TASK REQUIREMENTS -> With the pictures removed, please write out every line below exactly as given.

AVAILABLE DATA ->
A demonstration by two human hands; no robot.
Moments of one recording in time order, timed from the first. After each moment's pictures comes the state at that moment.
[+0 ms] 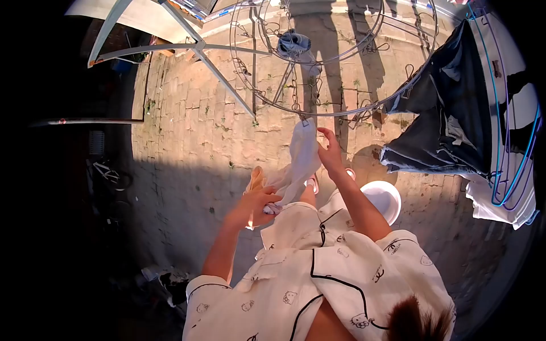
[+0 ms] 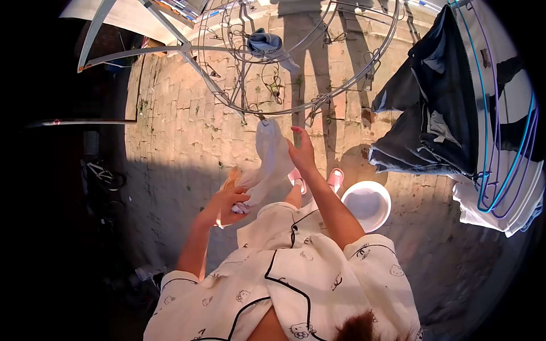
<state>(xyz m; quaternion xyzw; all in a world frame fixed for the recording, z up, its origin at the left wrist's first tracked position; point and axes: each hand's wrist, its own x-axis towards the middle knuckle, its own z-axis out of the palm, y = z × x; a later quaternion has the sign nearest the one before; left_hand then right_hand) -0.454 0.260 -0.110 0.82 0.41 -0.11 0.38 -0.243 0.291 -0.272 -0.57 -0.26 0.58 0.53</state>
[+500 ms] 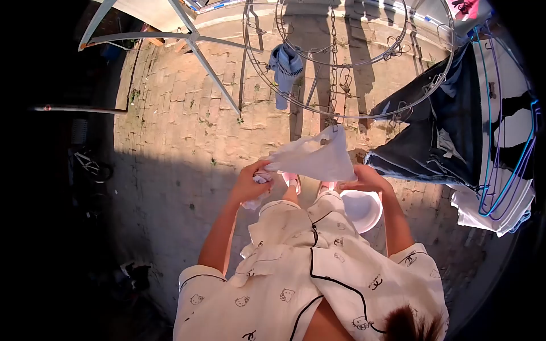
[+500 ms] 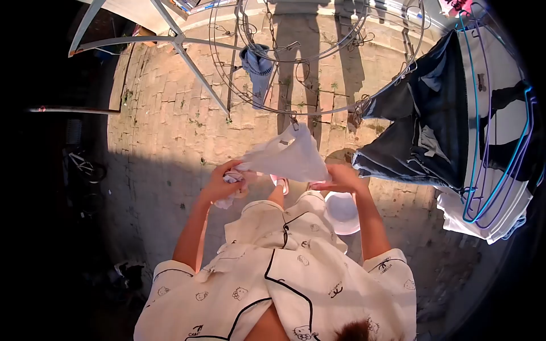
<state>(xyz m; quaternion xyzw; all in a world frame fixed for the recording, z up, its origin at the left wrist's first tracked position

RESPONSE BELOW ->
A demonstration by two human hands; no robot.
Moments of one recording in time order, timed from the first. After each moment's pictures comes the state at that moment.
[+0 ms] 
[+0 ms] 
<state>(xyz m; quaternion xyzw; all in a world frame fixed for the recording, z up, its origin at the left wrist's first tracked position; point and axes: each hand's wrist, its own x-axis towards the middle knuckle, its own z-axis out of the palm, y = z × x; a later quaternion has the sign nearest the one before; left_hand then right_hand) -0.454 0.260 -0.110 0.82 0.41 -0.11 0.38 -0.243 0.291 -0.272 -0.57 -0.26 0.58 0.53</state>
[+500 ms] 
[+500 ms] 
<state>(xyz m; quaternion xyzw; all in a world frame fixed for the recording, z up, its origin at the left wrist's first tracked position

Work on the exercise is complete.